Fig. 3. Prevalence of CH mutations pre-aHSCT compared to healthy patients and solid tumors.

A Bar chart comparing the prevalence of CH in our pre-aHSCT cohort to healthy controls aged < 60 years (12.5 vs. 7.9%, P = 0.3) and ≥ 60 years (43.8 vs. 17.9%, P < 0.001), and to each of 17 types of solid tumors across the < 60 and ≥ 60 years age groups (Supplementary Fig. S8), with * indicating significant differences compared to the same age subgroup of our pre-aHSCT cohort. B Bar chart showing the higher frequency of lesions involving PPM1D (8.8 vs. 3.4%, P = 0.02) and TP53 mutations (5.0 vs. 1.1%, P = 0.002) pre-aHSCT vs. all solid tumors.

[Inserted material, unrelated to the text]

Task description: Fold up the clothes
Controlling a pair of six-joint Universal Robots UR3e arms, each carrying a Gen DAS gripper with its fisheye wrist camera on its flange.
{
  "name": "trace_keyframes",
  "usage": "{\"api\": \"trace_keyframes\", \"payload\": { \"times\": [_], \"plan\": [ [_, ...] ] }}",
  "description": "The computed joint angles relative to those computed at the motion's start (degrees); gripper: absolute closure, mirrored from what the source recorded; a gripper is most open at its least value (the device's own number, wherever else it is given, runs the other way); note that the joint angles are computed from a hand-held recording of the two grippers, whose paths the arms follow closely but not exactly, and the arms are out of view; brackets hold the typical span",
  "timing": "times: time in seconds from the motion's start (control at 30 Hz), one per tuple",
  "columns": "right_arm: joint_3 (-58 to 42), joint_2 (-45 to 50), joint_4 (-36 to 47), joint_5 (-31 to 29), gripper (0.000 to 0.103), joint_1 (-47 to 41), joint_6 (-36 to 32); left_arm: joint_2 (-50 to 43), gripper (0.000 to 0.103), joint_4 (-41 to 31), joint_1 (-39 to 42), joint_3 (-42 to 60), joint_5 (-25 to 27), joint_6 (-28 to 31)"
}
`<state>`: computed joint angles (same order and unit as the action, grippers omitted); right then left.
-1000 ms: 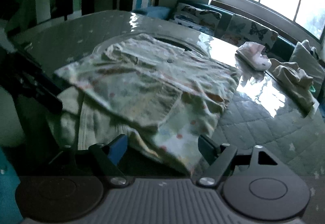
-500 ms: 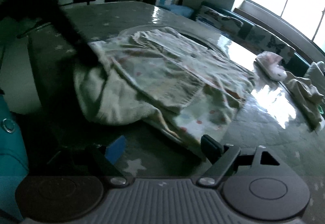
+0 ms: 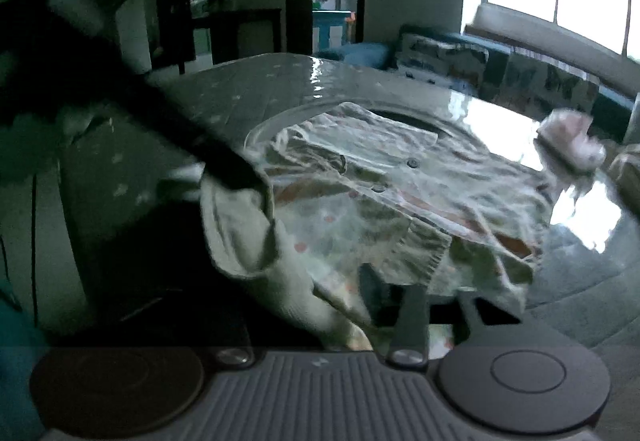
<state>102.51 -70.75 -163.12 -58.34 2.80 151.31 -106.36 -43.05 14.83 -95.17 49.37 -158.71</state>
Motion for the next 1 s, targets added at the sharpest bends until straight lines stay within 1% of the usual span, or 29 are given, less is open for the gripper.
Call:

Fig. 4. Characteristics of CH-derived vs. non-CH tMN post-aHSCT and clonal dynamics during aHSCT.

A Bar chart showing the significantly higher OR of antecedent CH as a precursor to CH-derived tMN post-aHSCT (OR 31.5, P < 0.001). B compares the molecular landscape of CH-derived vs. non-CH tMN, with CH-derived disease being TET2 and TP53 predominant while non-CH tMN primarily TP53-related. C compares times to tMN diagnosis post-aHSCT in CH-derived vs. non-CH tMN (median 19.9 vs. 38.6 months, P = 0.81). In (D), Kaplan Meier curves demonstrate poorer prognosis of CH-derived tMN vs. non-CH disease post-transplant (median 9.8 vs. 23.8 months, P = 0.03), with disease aggressiveness noted by higher 1-year mortality rates (66.7 vs. 20%, P = 0.01). E Bar chart of gene-specific pre-aHSCT clones that were conserved, eliminated, and acquired through the transplant process as determined by comparisons between pre-aHSCT and post-aHSCT samples.